Déjà évoqué ici pour son excellent Magnitizdat/Kissa Kouprine, le Varsovie basé à Grenoble récidive sur un format plus étendu: un quatrième album, nommé L’ombre et la nuit. Dix titres, souvent urgents, qui m’évoquent Versari et trempent leurs notes dans un post-punk cold et lettré, que Sur la nature du vide propulse d’emblée sur les cimes de notre estime. Sont abordés, dans le désordre mais jamais niaisement, les thèmes suivants: désaccords au sujet des étoiles et réflexions sur une disparition volontaire, diffusion clandestine revisitée, obsession pour un âge d’or fantasmé, hantises et visions nocturnes, questions autour d’Evelyn McHale, passions terminales, dance et errance dans l’ombre du poète Francis Giauque, séries noires, vertige d’un assaut final et tentatives de redonner un sens avec les armes à disposition.
Tout un programme que la paire Destal/Cathérina met en exergue en tendant son arc sur des mélodies à vif (l’introductif Sur la nature du vide, encore, et bien d’autres). On y groove dans l’intensité, on se retient parfois, on fait mouche toujours. Les deux titres chroniqués antérieurement, Magnitizdat puis Kissa Kouprine donc, viennent parfaire le trio de départ avec un aplomb inébranlable. Du solide, comme toujours et à toute heure du jour.
Dopé au Français éloquent, Varsovie démontre qu’il mériterait, au minimum égal aux références de son créneau, un succès poussé.

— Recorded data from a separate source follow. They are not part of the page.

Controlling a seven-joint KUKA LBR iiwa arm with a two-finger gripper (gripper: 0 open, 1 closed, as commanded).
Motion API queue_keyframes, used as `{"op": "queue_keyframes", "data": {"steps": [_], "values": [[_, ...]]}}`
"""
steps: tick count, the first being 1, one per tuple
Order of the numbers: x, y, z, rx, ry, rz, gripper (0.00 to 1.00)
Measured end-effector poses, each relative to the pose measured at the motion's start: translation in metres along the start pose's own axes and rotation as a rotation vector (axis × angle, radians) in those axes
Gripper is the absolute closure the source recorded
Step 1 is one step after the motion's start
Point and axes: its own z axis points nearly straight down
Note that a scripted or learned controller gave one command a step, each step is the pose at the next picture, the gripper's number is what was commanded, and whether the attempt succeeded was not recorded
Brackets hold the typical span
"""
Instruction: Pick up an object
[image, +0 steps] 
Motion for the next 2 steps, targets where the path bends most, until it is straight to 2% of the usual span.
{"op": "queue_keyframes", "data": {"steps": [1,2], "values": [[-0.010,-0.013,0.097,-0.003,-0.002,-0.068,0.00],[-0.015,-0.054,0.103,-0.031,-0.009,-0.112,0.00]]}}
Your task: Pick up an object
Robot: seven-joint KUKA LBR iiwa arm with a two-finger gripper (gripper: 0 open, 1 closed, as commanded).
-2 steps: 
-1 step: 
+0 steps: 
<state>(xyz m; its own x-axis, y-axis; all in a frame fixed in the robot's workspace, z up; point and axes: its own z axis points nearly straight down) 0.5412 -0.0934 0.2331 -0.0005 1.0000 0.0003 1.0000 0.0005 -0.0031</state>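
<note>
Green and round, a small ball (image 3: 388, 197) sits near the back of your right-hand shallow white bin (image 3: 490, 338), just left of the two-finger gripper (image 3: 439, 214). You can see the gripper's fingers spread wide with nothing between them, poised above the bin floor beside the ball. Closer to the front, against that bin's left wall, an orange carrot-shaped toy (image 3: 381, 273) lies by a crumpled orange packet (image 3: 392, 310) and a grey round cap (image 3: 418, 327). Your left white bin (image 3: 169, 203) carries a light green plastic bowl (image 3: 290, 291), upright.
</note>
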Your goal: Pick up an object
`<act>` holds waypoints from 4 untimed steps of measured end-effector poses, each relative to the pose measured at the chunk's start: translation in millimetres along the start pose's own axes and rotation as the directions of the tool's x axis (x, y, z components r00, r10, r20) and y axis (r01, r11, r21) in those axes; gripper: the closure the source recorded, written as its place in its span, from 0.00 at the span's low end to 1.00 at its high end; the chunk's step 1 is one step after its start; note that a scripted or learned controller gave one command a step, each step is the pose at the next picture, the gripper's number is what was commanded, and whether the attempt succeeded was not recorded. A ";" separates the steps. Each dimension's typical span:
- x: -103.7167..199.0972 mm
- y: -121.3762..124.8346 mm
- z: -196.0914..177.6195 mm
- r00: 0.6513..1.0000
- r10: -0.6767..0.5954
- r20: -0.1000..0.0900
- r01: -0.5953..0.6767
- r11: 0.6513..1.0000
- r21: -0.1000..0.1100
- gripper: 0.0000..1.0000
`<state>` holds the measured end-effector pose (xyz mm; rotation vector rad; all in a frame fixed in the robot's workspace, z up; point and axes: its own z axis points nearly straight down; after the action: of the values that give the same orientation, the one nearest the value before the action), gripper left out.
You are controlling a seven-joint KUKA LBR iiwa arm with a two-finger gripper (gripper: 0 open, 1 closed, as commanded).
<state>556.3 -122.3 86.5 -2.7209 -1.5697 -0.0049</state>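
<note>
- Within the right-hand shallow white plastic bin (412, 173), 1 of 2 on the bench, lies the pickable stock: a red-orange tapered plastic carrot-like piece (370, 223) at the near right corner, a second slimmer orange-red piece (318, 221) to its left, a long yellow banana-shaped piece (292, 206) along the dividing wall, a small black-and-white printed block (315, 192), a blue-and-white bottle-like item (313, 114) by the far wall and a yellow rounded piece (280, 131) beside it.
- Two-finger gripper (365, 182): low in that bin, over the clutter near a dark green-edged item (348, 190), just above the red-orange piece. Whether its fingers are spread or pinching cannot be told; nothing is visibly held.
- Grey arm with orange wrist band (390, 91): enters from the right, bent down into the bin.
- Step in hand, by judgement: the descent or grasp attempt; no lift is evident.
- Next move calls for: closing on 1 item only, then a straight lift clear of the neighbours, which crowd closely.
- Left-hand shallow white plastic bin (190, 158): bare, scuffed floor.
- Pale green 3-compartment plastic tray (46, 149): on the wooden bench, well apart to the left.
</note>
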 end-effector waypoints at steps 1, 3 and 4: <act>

Cas contact, contagieux, me conforte dans mes dires. Toujours sous tension, sous haute inspiration, les gars de l’Isère nous mettent la misère. Ils bastonnent dur mais n’oublient pas, à intervalles réguliers, d’inclure des mélopées. Evelyn McHale nous amène à mi-chemin en saccadant, un poil plus bridé que la plupart des compositions…mais pas moins offensif. Et distingué dans le mot. Varsovie met de la vie. Dans son disque. Dans nos vies. Ca revigore. Ca énergise. Des voix de dame, sur le morceau, trouvent leur juste place et tempèrent un flux bondissant. L’ombre et la nuit, un album qui méritait de voir le jour. Appuyé, une fois de plus, par du costaud.
Ne plus attendre. Ils ont raison, pourquoi tergiverser? Quand on a du mastoc à refiler, on le compile et on le refile. Le titre éponyme, entre tonnerre de la batterie et le reste entre finesse et impulsion, complète le tableau avec efficience. A guetter la faute, on s’épuisera. L’avancée se fait sans écueil, jalonnée par des chansons capables d’allier qualité textuelle et impact de l’instrument. La pochette, réalisée par l’artiste irlandaise Deborah Sheedy, met son grain de sel en contribuant aux sensations ressenties. Série noire, compact, les exacerbe. L’ombre et la nuit se passe de manière directe, frontale mais pensée. Sans fléchir, mais en faisant réfléchir. Oh mais c’est pas fini, Spectres et son chant féminin épisodique agit comme une vague, inendiguable.
La fin arrive, on n’a rien vu passer. C’est l’heure de L’offensive. L’ultime charge. Entre assaut et tempérance, un denier tir précis et décisif. L’affaire est pliée, rondement menée. Ca ne me surprend guère, le potentiel ne se conteste pas. Il se traduit, ici, par un opus impeccable. Puisse Varsovie, de mieux en mieux muni, récolter les lauriers qui, dans un monde et un pays normaux, devraient lui échoir en toute logique. Le tout dans un noir et blanc seyant, histoire de ne pas être pris pour des bleus que depuis belle lurette ils ne sont plus.